● **Data to process**
□ □ □

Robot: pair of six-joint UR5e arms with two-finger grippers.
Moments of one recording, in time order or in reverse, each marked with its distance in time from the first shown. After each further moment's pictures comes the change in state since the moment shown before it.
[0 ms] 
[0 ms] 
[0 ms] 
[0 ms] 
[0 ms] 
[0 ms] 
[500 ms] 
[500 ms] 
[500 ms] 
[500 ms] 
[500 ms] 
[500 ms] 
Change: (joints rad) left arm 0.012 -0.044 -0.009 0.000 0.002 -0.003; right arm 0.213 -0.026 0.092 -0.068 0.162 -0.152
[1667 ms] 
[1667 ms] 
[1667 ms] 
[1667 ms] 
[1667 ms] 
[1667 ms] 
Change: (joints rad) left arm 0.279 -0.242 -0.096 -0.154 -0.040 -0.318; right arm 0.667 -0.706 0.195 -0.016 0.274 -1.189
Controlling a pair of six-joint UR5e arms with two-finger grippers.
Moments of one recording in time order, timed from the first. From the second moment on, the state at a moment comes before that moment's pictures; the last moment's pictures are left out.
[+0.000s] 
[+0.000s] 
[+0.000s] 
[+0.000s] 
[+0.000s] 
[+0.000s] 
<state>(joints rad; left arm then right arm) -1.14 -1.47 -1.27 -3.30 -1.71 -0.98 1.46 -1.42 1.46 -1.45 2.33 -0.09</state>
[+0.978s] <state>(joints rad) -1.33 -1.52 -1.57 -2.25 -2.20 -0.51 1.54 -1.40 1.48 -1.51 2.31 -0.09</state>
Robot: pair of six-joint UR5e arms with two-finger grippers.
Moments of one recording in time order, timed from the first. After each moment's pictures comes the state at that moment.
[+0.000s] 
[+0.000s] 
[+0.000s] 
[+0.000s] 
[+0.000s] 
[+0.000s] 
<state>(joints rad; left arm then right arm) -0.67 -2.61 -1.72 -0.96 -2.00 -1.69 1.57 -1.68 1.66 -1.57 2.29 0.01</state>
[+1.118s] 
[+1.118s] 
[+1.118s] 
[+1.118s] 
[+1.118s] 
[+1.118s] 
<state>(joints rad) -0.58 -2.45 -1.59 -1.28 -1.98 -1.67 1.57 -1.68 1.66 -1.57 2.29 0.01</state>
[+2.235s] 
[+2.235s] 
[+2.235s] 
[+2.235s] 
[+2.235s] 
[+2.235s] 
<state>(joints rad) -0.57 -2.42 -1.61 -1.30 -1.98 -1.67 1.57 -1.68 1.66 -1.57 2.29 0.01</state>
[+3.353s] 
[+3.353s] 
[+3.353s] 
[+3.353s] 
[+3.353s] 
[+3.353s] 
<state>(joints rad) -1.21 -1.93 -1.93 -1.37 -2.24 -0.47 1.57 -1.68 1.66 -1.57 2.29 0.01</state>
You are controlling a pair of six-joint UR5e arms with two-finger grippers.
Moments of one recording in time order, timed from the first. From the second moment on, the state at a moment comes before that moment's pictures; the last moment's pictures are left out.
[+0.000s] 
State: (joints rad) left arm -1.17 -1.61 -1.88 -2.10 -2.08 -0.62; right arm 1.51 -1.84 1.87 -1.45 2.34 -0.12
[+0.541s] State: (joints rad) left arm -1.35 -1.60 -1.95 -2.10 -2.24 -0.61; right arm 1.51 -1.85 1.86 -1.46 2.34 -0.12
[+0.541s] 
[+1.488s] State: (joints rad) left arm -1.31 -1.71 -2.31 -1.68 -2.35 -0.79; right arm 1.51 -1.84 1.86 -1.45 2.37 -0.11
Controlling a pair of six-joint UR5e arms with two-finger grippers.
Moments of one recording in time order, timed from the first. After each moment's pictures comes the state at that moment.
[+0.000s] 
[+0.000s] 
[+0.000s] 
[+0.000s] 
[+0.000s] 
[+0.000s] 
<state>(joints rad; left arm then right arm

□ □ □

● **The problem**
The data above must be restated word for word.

● **Solution**
Robot: pair of six-joint UR5e arms with two-finger grippers.
Moments of one recording, in time order or in reverse, each marked with its distance in time from the first shown. After each further moment's pictures comes the change in state since the moment shown before it.
[0 ms] 
[0 ms] 
[0 ms] 
[0 ms] 
[0 ms] 
[0 ms] 
[500 ms] 
[500 ms] 
[500 ms] 
[500 ms] 
[500 ms] 
[500 ms] 
Change: (joints rad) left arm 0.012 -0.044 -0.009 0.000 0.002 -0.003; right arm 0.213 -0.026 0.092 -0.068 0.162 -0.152
[1667 ms] 
[1667 ms] 
[1667 ms] 
[1667 ms] 
[1667 ms] 
[1667 ms] 
Change: (joints rad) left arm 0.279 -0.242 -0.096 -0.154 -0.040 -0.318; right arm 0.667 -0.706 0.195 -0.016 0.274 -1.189
Controlling a pair of six-joint UR5e arms with two-finger grippers.
Moments of one recording in time order, timed from the first. From the second moment on, the state at a moment comes before that moment's pictures; the last moment's pictures are left out.
[+0.000s] 
[+0.000s] 
[+0.000s] 
[+0.000s] 
[+0.000s] 
[+0.000s] 
<state>(joints rad; left arm then right arm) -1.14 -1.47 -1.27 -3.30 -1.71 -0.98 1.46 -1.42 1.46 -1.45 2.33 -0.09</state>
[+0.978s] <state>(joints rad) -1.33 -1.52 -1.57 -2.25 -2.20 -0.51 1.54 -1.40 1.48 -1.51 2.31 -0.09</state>
Robot: pair of six-joint UR5e arms with two-finger grippers.
Moments of one recording in time order, timed from the first. After each moment's pictures comes the state at that moment.
[+0.000s] 
[+0.000s] 
[+0.000s] 
[+0.000s] 
[+0.000s] 
[+0.000s] 
<state>(joints rad; left arm then right arm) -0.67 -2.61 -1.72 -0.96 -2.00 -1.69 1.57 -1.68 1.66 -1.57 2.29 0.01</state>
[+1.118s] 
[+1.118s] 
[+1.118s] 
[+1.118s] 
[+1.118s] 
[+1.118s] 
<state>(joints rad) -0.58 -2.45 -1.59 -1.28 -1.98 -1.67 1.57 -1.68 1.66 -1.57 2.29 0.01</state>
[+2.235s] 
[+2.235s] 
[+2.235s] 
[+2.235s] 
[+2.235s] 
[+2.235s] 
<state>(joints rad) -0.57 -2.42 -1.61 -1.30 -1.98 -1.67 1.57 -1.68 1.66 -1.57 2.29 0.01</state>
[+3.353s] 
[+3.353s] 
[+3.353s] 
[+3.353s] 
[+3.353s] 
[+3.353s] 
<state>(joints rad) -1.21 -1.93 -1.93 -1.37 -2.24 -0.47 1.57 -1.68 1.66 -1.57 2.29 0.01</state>
You are controlling a pair of six-joint UR5e arms with two-finger grippers.
Moments of one recording in time order, timed from the first. From the second moment on, the state at a moment comes before that moment's pictures; the last moment's pictures are left out.
[+0.000s] 
State: (joints rad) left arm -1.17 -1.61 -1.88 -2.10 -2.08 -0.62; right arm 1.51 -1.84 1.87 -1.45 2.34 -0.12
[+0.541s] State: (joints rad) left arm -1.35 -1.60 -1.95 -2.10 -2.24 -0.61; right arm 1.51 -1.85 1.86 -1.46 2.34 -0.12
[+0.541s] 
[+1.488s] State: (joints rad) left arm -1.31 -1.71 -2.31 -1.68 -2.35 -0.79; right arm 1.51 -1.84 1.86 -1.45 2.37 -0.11
Controlling a pair of six-joint UR5e arms with two-finger grippers.
Moments of one recording in time order, timed from the first. After each moment's pictures comes the state at that moment.
[+0.000s] 
[+0.000s] 
[+0.000s] 
[+0.000s] 
[+0.000s] 
[+0.000s] 
<state>(joints rad; left arm then right arm

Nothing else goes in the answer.